Jewells17 · 06/09/2025 17:26

I just googled this and felt so relieved to see someone else feeling the same
it makes me feel so guilty but I really hate mine together, days out are never fun. Being in the same room is never fun. They are lovely individuals but together, just no 😪

Dumbo18 · 06/09/2025 17:35

You’ve described my 2 almost perfectly, 6 and 3 soon to be 7 and 4. Older boy always getting in younger sisters face, annoying her, picking up etc. sister copies everything he does even if dangerous for her age… I’m at a loss but just know you are not alone

Lovely27 · 06/09/2025 17:41

haditallday · 05/09/2025 20:37

Thank you Flowers

@KarmenPQZ they do play nicely together sometimes.

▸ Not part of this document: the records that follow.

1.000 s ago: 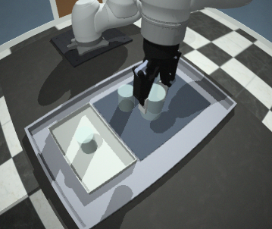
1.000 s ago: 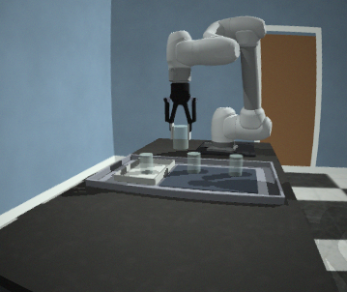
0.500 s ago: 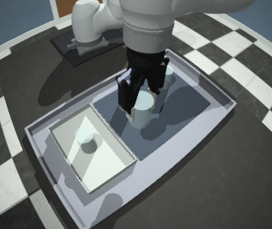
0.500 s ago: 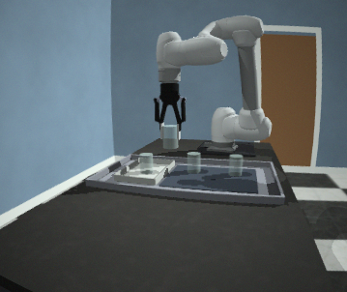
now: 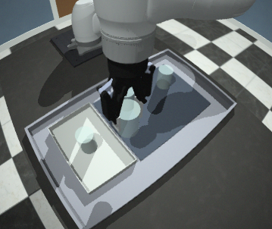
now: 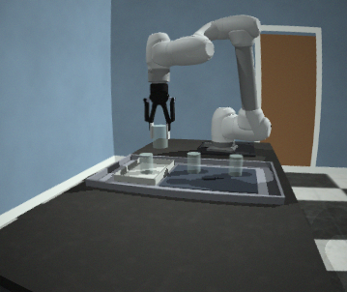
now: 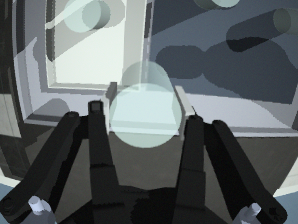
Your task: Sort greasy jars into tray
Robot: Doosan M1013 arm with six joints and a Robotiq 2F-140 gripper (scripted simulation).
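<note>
My hand is 8 cm past the tray, 12 cm to the left of it and 21 cm above it. Round my hand: drying mat 12 cm behind, 20 cm to the left, 22 cm below; steel table top 9 cm behind, 9 cm to the left, 22 cm below.
</note>
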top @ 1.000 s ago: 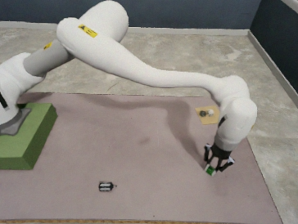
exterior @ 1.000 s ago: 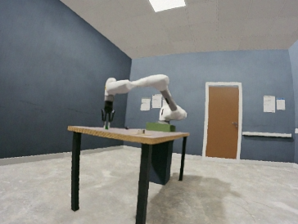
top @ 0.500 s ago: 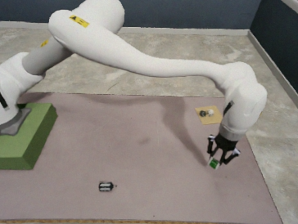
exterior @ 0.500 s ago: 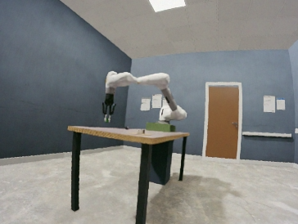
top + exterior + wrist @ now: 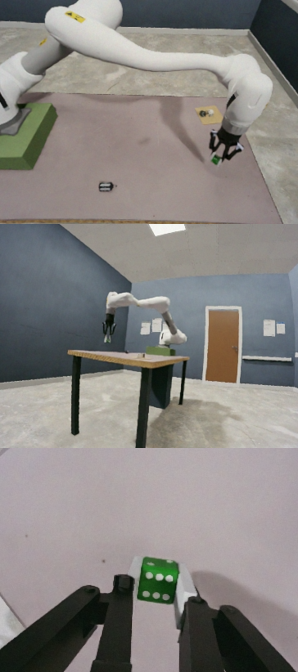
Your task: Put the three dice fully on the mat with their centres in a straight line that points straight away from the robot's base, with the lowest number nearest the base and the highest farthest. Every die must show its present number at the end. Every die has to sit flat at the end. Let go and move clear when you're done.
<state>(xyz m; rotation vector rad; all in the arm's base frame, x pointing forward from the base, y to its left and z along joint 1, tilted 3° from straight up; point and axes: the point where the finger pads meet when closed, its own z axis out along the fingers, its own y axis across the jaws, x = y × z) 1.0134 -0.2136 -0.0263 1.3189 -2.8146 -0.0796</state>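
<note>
The white die lies 38 cm to the left of my hand, 11 cm below it and 8 cm ahead of it. From my hand the other things lie so: mat (38 cm to the left, 13 cm below, 8 cm ahead); then black die (37 cm to the left, 11 cm below, 3 cm ahead); then green die (2 cm below).
</note>
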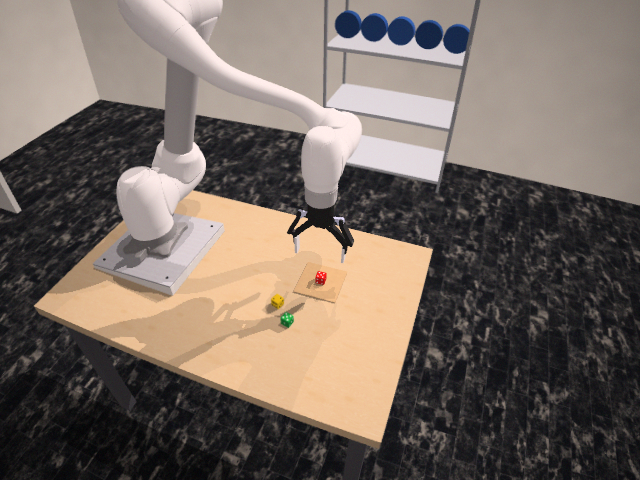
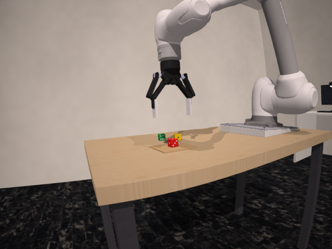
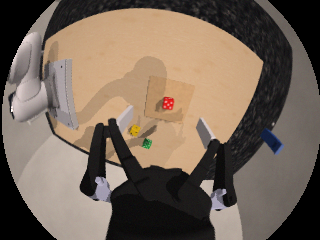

The main issues I have are

  • DD(2 - only just turned 2 if that helps) is ridiculously jealous over DS. He picks a toy up and she runs after him sobbing and crying MINE, MINE. I don’t let her; I have been guilty in the past of just wanting her to have whatever it is to shut her up but I have realised that isn’t good for either of them. But it’s so so draining.
  • DD copying DS. The other day he stood up a bit too hard and knocked a chair over by accident; she knocked one over on purpose!
  • DS winds her up, he gets in her space and hugs her and tries to lift her up which she hates, I’ve told him so many times not to.
  • DS is a space invader, gets right in her face.
  • the sheer noise of them both!

I could've written this myself, I have exactly the same problems with mine who are the same age! No advice but solidarity!

Pinkissmart · 07/09/2025 08:54

The relationship they are building is one of the most important, foundational ones they will have.
You have to let them develop it

haditallday · 07/09/2025 08:54

Pinkissmart · 07/09/2025 08:54

The relationship they are building is one of the most important, foundational ones they will have.
You have to let them develop it

Jesus that’s a terrifying thought judging by how they are together! 😂

OP posts:
ChocHotolate · 07/09/2025 09:16

Oh yes! Mine are 13 & 4. I love taking my son out and I love taking my daughter out. SEPARATELY.
Together it is more than twice the work of just one.